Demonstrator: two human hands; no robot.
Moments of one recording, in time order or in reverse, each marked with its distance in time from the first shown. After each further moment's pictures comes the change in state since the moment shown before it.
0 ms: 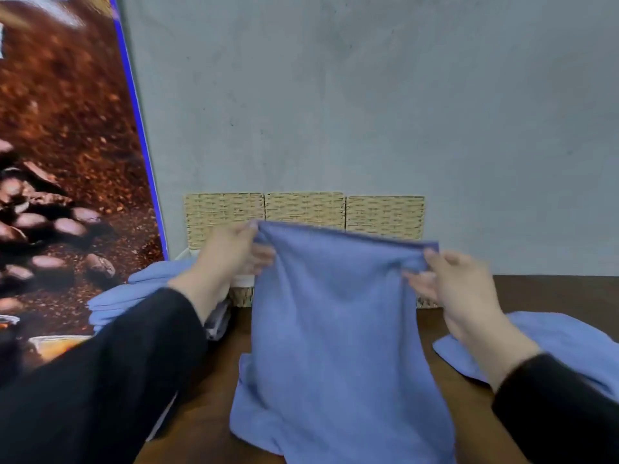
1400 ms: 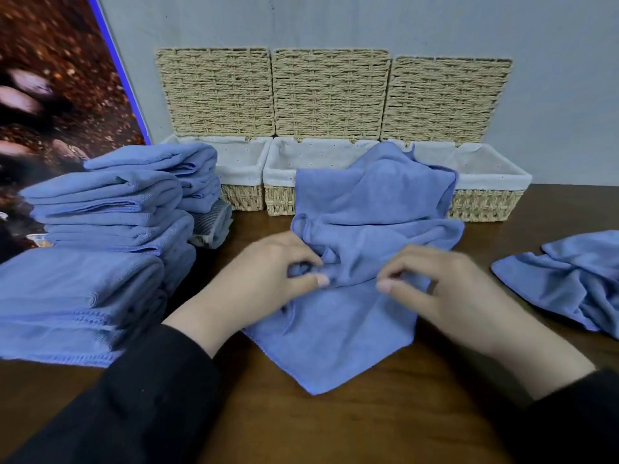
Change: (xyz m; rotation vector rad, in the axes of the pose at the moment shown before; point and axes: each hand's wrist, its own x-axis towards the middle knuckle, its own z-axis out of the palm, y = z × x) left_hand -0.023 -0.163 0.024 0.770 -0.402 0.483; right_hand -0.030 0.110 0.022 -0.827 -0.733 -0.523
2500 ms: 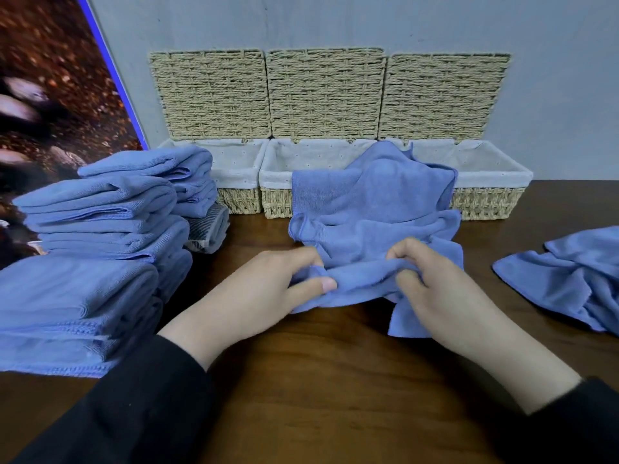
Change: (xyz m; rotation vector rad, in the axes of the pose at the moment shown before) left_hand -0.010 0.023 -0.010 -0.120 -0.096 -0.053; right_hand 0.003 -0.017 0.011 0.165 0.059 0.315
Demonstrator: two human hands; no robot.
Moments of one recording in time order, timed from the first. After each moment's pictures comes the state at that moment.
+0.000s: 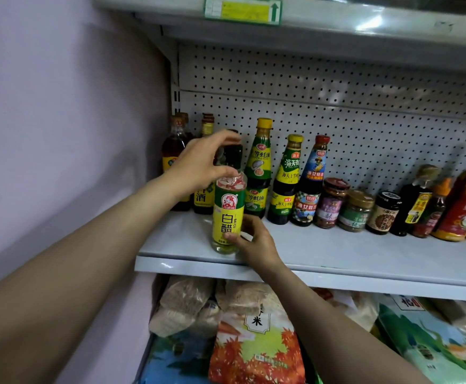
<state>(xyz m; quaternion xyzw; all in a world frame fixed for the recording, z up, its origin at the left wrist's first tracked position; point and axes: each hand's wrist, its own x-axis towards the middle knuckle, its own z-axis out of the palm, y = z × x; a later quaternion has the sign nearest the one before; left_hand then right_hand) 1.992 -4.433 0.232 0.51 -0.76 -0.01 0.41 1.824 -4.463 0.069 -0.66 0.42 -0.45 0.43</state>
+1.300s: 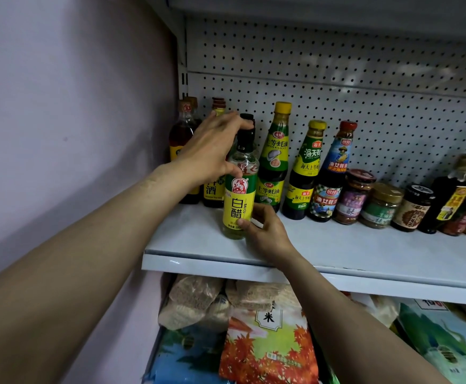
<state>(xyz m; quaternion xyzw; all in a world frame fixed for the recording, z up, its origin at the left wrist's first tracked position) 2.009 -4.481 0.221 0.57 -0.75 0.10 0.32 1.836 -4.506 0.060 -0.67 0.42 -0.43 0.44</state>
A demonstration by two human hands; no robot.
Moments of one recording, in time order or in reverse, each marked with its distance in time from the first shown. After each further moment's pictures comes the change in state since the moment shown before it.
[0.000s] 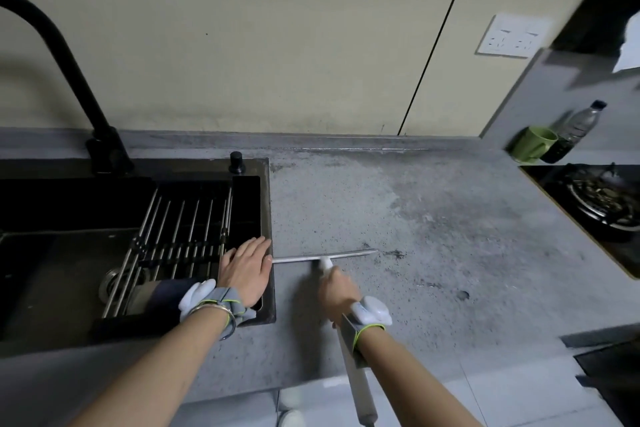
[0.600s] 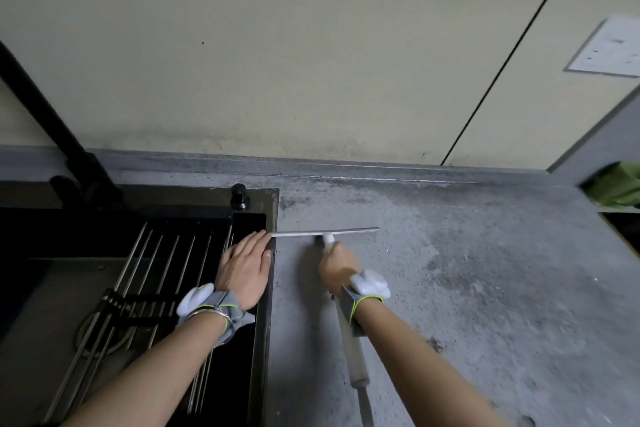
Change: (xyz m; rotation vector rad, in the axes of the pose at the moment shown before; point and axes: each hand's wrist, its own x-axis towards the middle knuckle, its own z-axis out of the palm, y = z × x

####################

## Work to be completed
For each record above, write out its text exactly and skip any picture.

## Reply to the exercise
Demonstrator: two human hands; no robot.
Moments of one recording, in time order or in reverse, each marked with its distance in time from the first shown. After each further moment's pictures comes the change in state since the moment shown before it.
0 ms: 
1400 ms: 
Change: (xyz m; rotation vector rad, in the axes of the pose at the moment shown before; point and axes: each hand's wrist, its own x-axis towards the middle knuckle, its own z-axis out of the palm, y = z × x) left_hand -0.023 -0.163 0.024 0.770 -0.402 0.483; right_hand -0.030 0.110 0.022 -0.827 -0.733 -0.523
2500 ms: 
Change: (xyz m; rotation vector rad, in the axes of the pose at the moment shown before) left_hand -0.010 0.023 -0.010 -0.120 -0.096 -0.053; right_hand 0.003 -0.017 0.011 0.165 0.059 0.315
Demonstrator: two human hands; no robot.
Moments of one recording in time order, timed from the first. After each moment's pictures comes the state at that moment.
+0.000s: 
<state>(xyz m; quaternion xyzw; all in a world frame fixed for the recording, z up, its origin at the left wrist's first tracked position; point and axes: each hand's wrist, its own x-axis towards the middle knuckle, its own z-axis out of the palm, y = z × x; a later quaternion has the sign nearest the one before; left_hand then right_hand) 1.992 -4.433 0.232 0.51 -0.76 -0.01 0.41 1.824 -4.463 0.069 -0.66 0.42 -0.45 0.43</state>
+1.300s: 
<state>(xyz m; quaternion xyzw; all in a world frame fixed for the recording, z up, its origin at the left wrist's first tracked position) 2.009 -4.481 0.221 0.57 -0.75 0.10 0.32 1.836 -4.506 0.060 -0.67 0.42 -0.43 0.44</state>
A demonstration by two human hands; no robot.
Moments of one recording, in time order or in reverse, each marked with its distance in time from the first shown. After each further moment's pictures comes the change in state since the moment shown before it.
[0.000s] 
[0.600s] 
Change: (xyz m; rotation vector rad, in the axes of the pose at the moment shown before; point and axes: each hand's wrist, its own x-axis towards the middle knuckle, its own z-axis out of the palm, y = z × x

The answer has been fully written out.